═════ PROVIDED ENTRIES

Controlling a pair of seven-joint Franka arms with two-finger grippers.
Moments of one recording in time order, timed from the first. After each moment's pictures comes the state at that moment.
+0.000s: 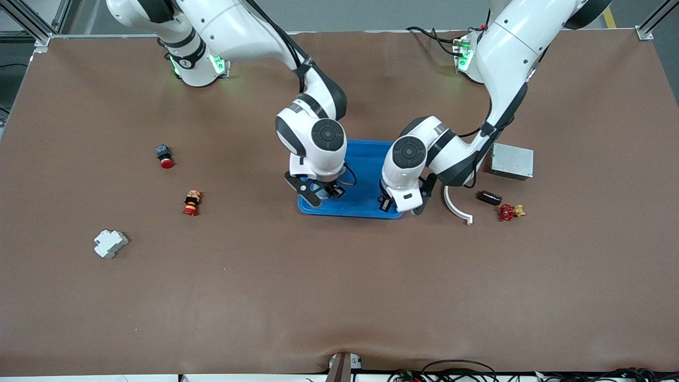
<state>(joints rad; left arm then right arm) -0.23 0.65 -0.45 -1.78 0.31 2.32 -1.92 0.77 0.66 -0.03 -1.49 -0.03 2.03 1.49</state>
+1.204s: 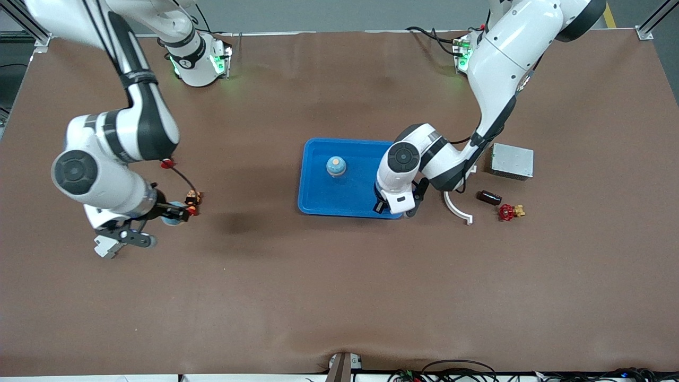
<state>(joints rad) -0.24 0.71 -0.44 -1.76 0.33 2.39 -1.93 0.15 0.35 -0.05 -1.75 -0.03 2.03 0.35</state>
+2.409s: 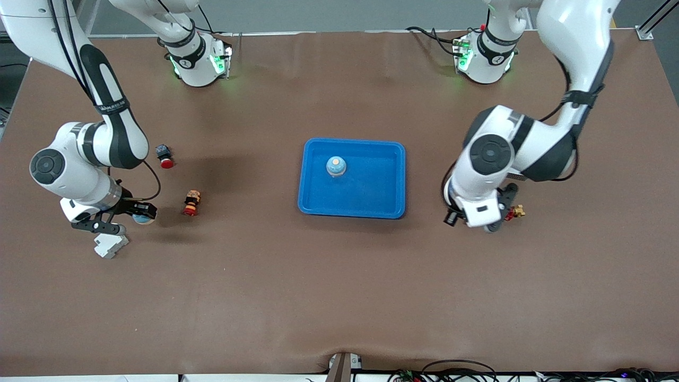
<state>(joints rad) 0.04 0.43 -0.46 -1.74 0.33 2.05 -1.54 -0.06 0.35 -0.04 -2.11 -0.03 2.47 0.07</state>
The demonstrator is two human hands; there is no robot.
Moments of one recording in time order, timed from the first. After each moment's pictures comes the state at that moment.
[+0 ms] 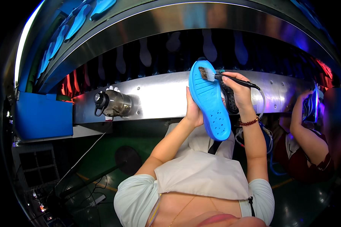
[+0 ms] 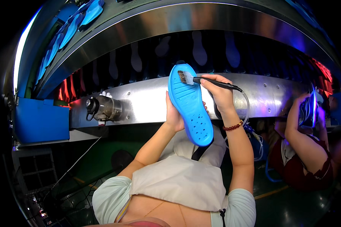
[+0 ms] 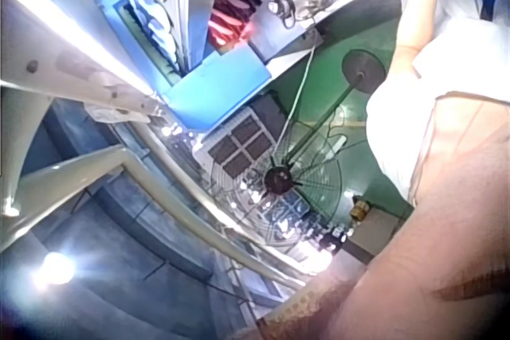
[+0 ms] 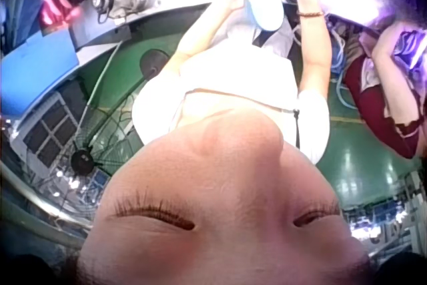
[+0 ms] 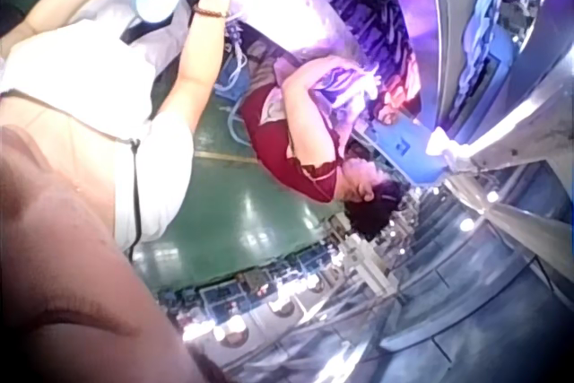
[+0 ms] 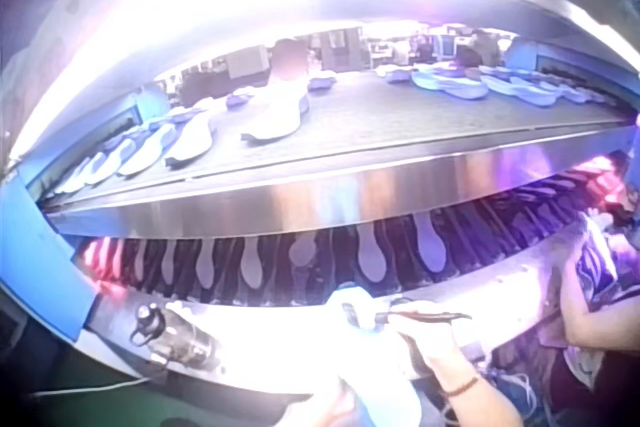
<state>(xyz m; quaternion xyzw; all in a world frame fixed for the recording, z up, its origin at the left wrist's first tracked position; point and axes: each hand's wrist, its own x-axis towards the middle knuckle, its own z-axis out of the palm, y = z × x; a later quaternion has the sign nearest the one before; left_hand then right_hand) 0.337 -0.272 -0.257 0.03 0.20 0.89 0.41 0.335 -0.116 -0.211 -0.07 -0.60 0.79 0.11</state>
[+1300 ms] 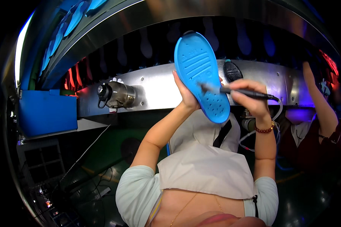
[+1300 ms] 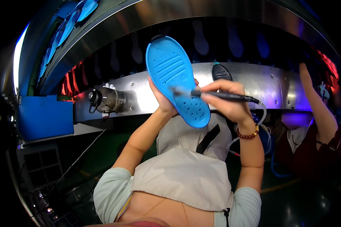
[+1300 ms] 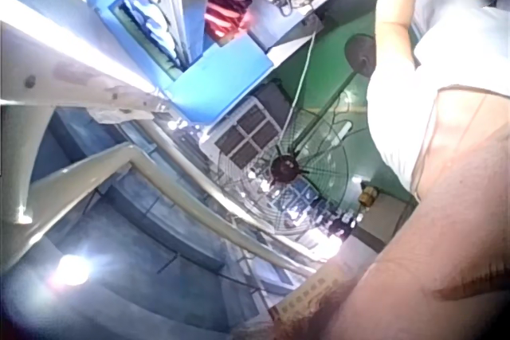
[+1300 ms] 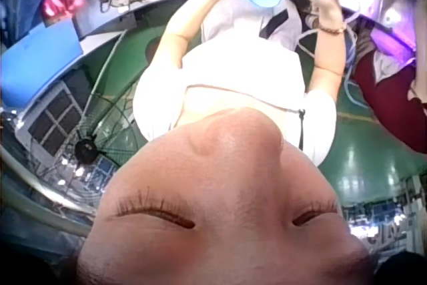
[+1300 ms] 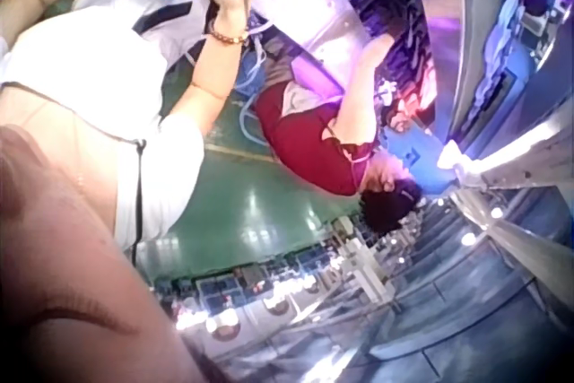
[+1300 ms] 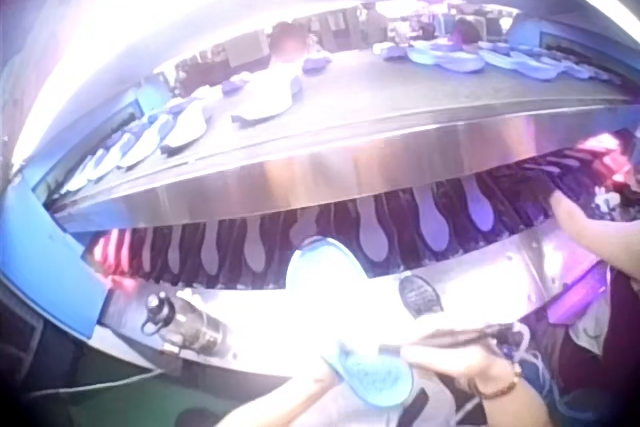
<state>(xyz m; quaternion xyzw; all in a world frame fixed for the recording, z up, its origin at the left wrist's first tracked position) 0.323 -0.287 -0.221 0.03 0.38 0.89 0.24 0.390 -0.115 -0.154 0.10 -0.67 0.73 0.04</state>
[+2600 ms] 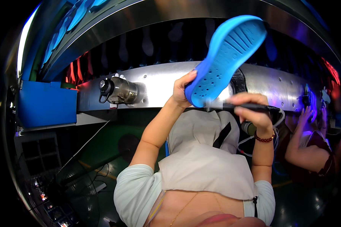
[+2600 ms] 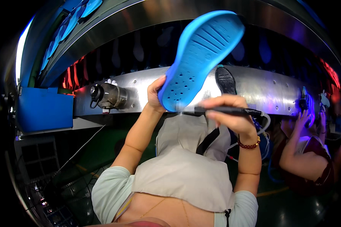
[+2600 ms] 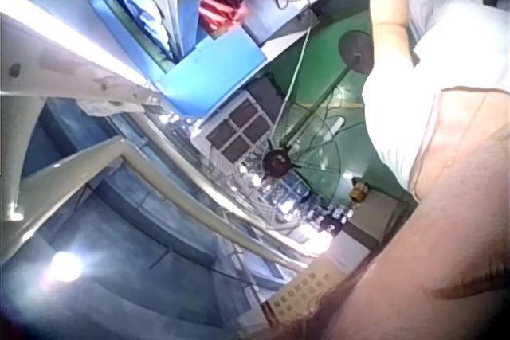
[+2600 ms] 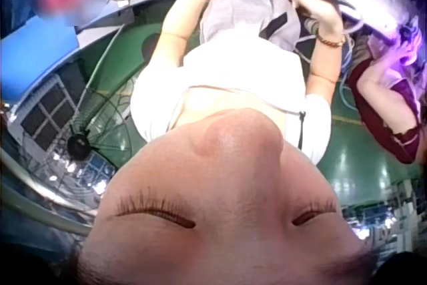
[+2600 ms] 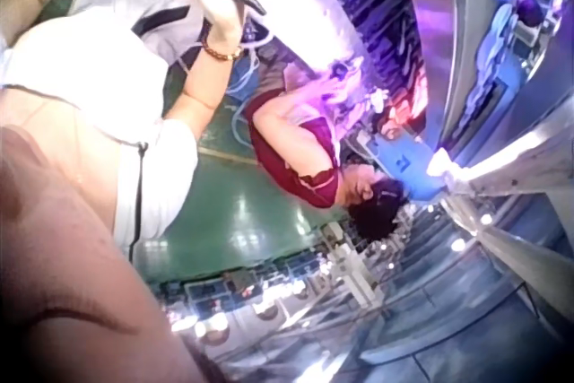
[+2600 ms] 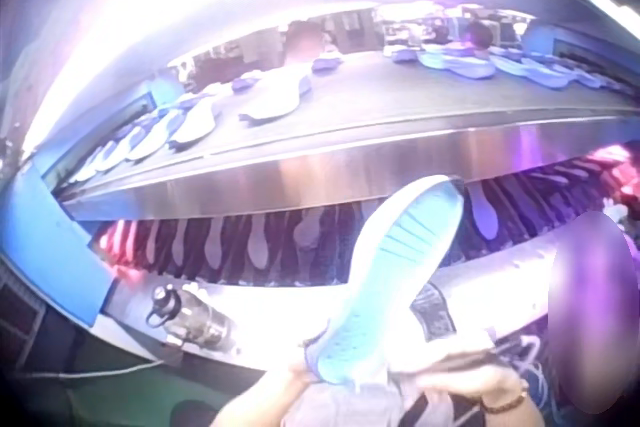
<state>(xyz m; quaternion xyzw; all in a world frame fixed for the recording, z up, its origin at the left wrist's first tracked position) 0.304 -0.323 -0.213 0.15 0.20 0.89 0.39 0.402 -0.115 -0.153 0.09 -0.66 0.74 -0.06</state>
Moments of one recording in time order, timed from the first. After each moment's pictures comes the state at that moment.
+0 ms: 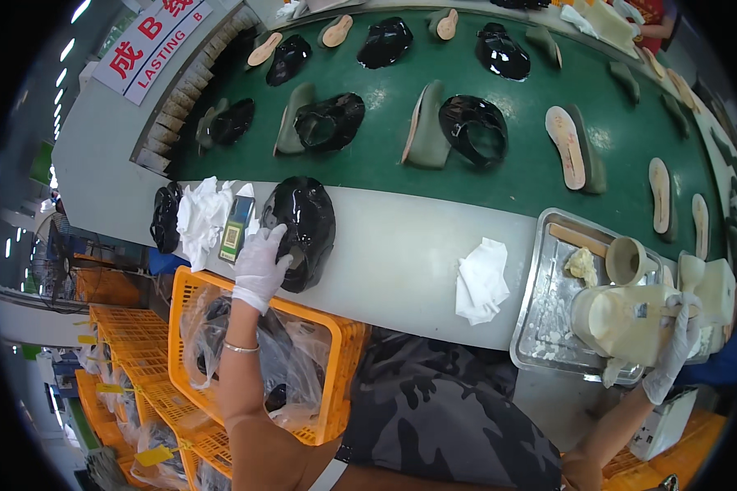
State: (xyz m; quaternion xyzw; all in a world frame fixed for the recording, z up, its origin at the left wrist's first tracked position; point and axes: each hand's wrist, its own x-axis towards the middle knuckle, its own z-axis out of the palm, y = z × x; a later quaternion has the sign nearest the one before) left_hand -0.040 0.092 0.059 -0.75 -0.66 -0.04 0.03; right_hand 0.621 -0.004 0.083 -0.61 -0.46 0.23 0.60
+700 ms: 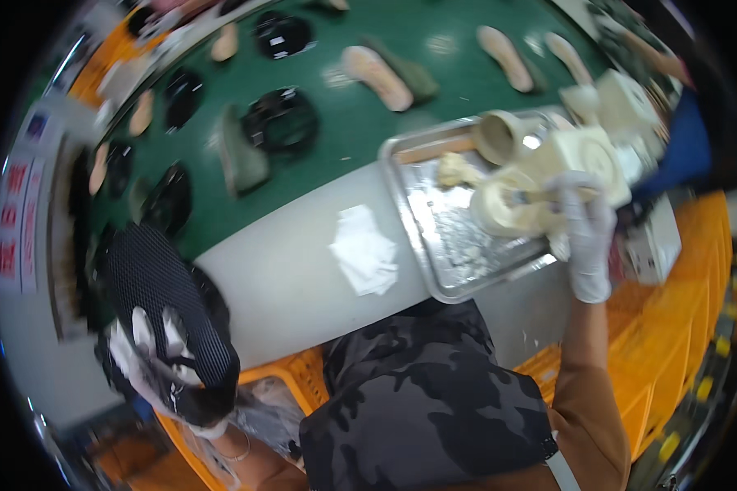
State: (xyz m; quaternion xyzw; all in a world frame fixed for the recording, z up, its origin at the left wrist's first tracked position) left_hand 0.027 0.069 0.109 -0.74 -0.48 -0.47 0.04; right_hand 0.513 -0.029 0.085 -0.66 -0.47 0.12 0.57
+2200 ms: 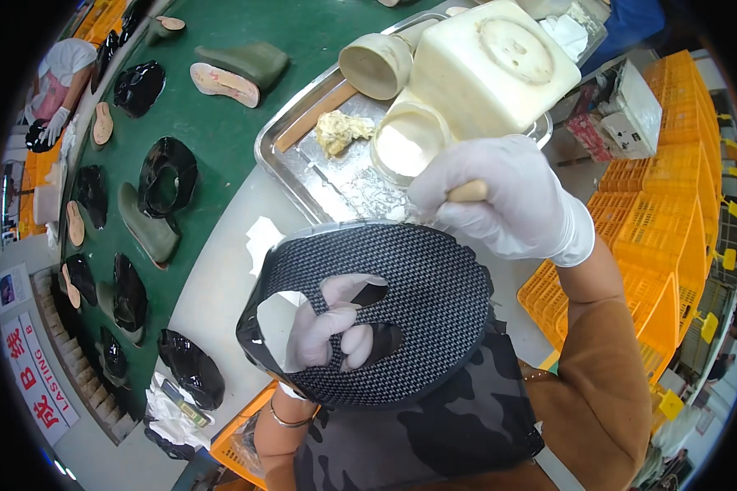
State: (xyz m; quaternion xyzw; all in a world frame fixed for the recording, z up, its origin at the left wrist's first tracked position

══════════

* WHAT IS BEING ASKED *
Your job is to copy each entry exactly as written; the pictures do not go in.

* SOLUTION FOR THIS PROBLEM *
Controlling a pair of seven-joint Franka arms with two-finger grippers.
Moments of one recording in time order, timed from the first. After each moment's pictures comes the state at that moment.
+0.000s: 
<state>(joints rad; left arm then right arm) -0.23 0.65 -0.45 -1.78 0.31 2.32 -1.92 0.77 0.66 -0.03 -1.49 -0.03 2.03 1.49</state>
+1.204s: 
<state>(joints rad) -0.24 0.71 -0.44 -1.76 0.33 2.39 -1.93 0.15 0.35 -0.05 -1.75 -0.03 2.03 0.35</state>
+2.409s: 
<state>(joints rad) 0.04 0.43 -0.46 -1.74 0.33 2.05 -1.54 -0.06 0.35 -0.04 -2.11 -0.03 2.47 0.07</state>
The demonstrator is two human hands; there is no robot.
Moments of one recording in time order, timed from the first. After each moment's pictures comes the state at that moment.
[+0 ms] 
[+0 ms] 
[+0 ms] 
[+0 ms] 
[+0 ms] 
[+0 ms] 
<state>(xyz m; quaternion xyzw; all in a world frame fixed for the recording, z up, its origin at the left wrist's first tracked position; point and axes: each hand's wrist, its own x-axis towards the middle knuckle, its own z-axis out of the palm, y = z × x; a later quaternion has the sign nearest the one before; left_hand then right_hand) 0.337 -0.272 -0.257 0.03 0.20 0.89 0.41 0.335 -0.116 -0.211 -0.07 -0.60 0.79 0.11</state>
[+1300 ms] 
[+1300 ms] 
[+1300 ms] 
[+1300 ms] 
[+1300 ms] 
[+1300 ms] 
<state>(xyz m; quaternion xyzw; all in a world frame fixed for the recording, z up, its origin at the left wrist's first tracked position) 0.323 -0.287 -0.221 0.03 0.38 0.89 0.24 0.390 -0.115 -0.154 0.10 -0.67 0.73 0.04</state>
[+2600 ms] 
[+2600 ms] 
[+2600 ms] 
[+2600 ms] 
[+2600 ms] 
[+2600 ms] 
<state>(xyz m; quaternion xyzw; all in a world frame fixed for the recording, z up, its origin at the left wrist's first tracked position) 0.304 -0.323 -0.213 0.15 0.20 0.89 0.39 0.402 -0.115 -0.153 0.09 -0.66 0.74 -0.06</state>
Moments of one recording in time order, timed from the first. After each moment's pictures comes the state at that moment.
+0 ms: 
State: (xyz m; quaternion xyzw; all in a world frame fixed for the recording, z up, its origin at the left wrist's first tracked position; point and axes: each hand's wrist, its own x-axis towards the middle knuckle, its own z-axis out of the palm, y = z × x; a later quaternion has the sign nearest the one before) left_hand -0.040 0.092 0.059 -0.75 -0.66 -0.04 0.03; right_hand 0.621 -0.004 0.083 -0.61 -0.46 0.23 0.60
+700 ms: 
State: (xyz m; quaternion xyzw; all in a world frame fixed for the recording, z up, its origin at the left wrist's first tracked position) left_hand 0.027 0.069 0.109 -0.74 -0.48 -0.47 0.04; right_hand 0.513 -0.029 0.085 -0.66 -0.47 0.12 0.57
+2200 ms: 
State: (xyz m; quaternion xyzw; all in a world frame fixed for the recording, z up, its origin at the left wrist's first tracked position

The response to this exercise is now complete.